Nach Durchführung einer mündlichen Verhandlung beschloss das Gericht, die landesrechtlichen Bestimmungen einer verfassungsrechtlichen Normenkontrolle unterziehen zu lassen. Zur Begründung führte es u.a. aus, dem Land fehle die Gesetzgebungskompetenz zur Einführung des neuen Anlagebegriffs, soweit dadurch die Ortsdurchfahrten von Bundesstraßen zu kommunalen Einrichtungen gemacht würden. Ferner würde Bundesrecht missachtet; bei der Erweiterung des Anbaustraßennetzes durch die erstmalige Herstellung einer Erschließungsanlage kollidiere das Ausbaubeitragsrecht mit dem Erschließungsbeitragsrecht und dem Grundsatz der Einmaligkeit der Beitragserhebung. Außerdem verstoße der Begriff der „einheitlichen öffentlichen Einrichtung“ in § 10a KAG gegen die Eigentumsgarantie des Grundgesetzes.
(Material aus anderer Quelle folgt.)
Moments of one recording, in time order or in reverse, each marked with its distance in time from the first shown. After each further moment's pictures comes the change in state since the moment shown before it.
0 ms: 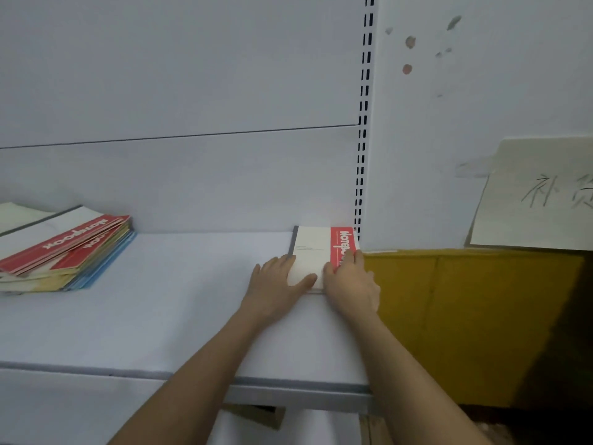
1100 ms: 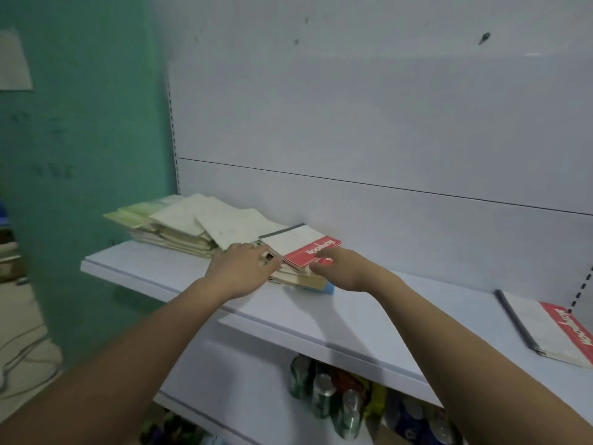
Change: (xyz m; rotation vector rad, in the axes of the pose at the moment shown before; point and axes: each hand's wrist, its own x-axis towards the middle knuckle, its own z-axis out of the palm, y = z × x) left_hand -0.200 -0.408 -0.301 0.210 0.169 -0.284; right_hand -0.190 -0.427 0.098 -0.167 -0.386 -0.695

Durch das Gesetz würden die Kommunen dazu ermächtigt, alle von dem Anbaustraßennetz erschlossenen Grundstücke beitragspflichtig zu machen, obwohl die Unterhaltung eines Verkehrsnetzes in die allgemeine Straßenbaulast der Gemeinden falle. Die Straßengesetze sähen aber eine Kostenabwälzung auf die Anlieger nicht vor. Zudem sei es mit den rechtsstaatlichen Grundsätzen der Normenwahrheit und Normenklarheit nicht zu vereinbaren, dass alle Anbaustraßen einer Gemeinde eine „einheitliche“ Einrichtung darstellten.

Der Gleichheitssatz sei ebenfalls verletzt. Ein Beitrag dürfe nur erhoben werden, wenn der Beitragsschuldner durch eine Maßnahme einen Sondervorteil habe. Nach der amtlichen Begründung liege der besondere Vorteil darin, dass die erschlossenen Grundstücke an dem überörtlichen gesamten Verkehrsnetz partizipieren könnten. Das Einzige, was dieses Netz aber tatsächlich ausmache, sei die Abgrenzung zum Außenbereich. Wenn aber die Erreichbarkeit eines Grundstücks über jede beliebige Anbaustraße genügen solle, dann bestehe der Vorteil nur in der Teilnahme am innerörtlichen Verkehr, der im Rahmen des Gemeingebrauchs jedem Einwohner kostenlos gestattet sei. Eine andere Auslegung des Begriffs der öffentlichen Einheit sei nicht möglich. Eine solche allgemeine Teilnahme könne keinen Sondervorteil für die Anlieger begründen, welche die Erhebung eines Beitrags rechtfertige.